### WORK INSTRUCTIONS:
Pictures are to be left out; every line from the one with "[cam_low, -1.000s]" through the end of the data must be transcribed exactly.

### EXERCISE DATA:

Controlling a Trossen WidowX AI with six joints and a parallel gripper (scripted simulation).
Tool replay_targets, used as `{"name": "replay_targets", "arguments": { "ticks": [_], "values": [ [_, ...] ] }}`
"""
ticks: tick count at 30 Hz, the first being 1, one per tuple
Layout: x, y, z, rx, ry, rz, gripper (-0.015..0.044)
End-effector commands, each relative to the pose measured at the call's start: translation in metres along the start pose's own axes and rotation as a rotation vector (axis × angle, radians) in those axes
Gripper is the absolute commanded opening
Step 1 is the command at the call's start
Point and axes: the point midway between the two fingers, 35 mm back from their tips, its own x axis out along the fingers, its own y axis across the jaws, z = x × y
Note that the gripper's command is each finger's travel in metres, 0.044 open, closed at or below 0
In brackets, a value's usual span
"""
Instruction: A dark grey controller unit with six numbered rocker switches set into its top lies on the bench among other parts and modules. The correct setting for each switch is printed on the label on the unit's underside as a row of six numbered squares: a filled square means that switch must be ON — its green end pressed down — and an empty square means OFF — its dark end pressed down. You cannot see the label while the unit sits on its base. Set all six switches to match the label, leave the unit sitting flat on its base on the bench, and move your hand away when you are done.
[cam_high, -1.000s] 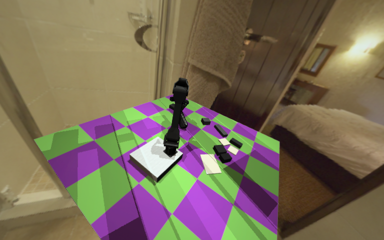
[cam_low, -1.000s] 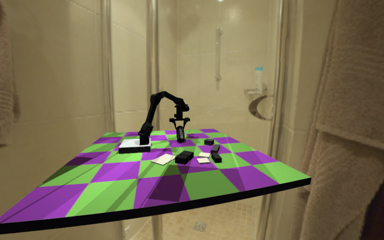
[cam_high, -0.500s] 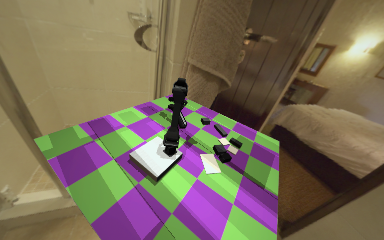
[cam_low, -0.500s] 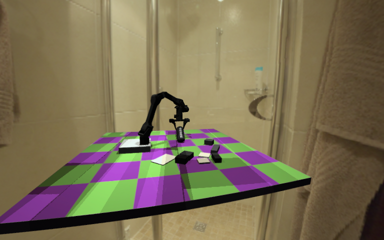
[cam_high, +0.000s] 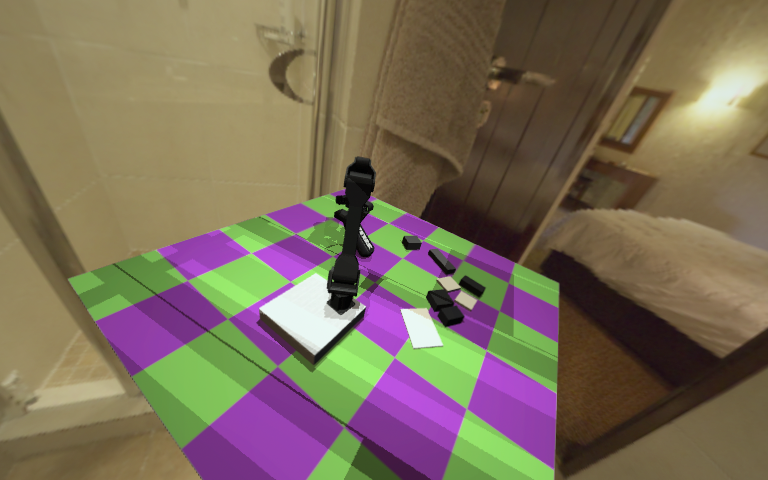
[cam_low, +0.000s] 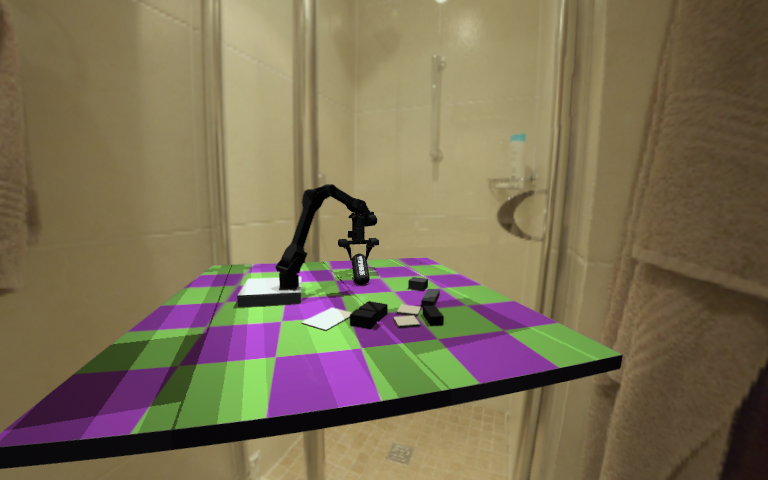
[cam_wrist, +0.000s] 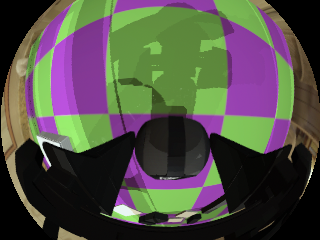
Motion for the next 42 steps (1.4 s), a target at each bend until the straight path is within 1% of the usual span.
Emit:
{"name": "replay_targets", "arguments": {
  "ticks": [1, 42],
  "values": [
    [0.008, 0.000, -0.002, 0.011, 0.015, 0.014, 0.0338],
    [0.035, 0.000, 0.016, 0.011, 0.014, 0.014, 0.0338]
  ]
}}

### SOLUTION FOR THIS PROBLEM:
[cam_low, -1.000s] 
[cam_high, -0.500s] 
[cam_low, -0.500s] 
[cam_high, +0.000s] 
[cam_low, +0.000s] 
[cam_wrist, +0.000s] 
Motion for the next 42 steps (1.4 s), a target at each bend until the straight path is within 1% of the usual span.
Emit:
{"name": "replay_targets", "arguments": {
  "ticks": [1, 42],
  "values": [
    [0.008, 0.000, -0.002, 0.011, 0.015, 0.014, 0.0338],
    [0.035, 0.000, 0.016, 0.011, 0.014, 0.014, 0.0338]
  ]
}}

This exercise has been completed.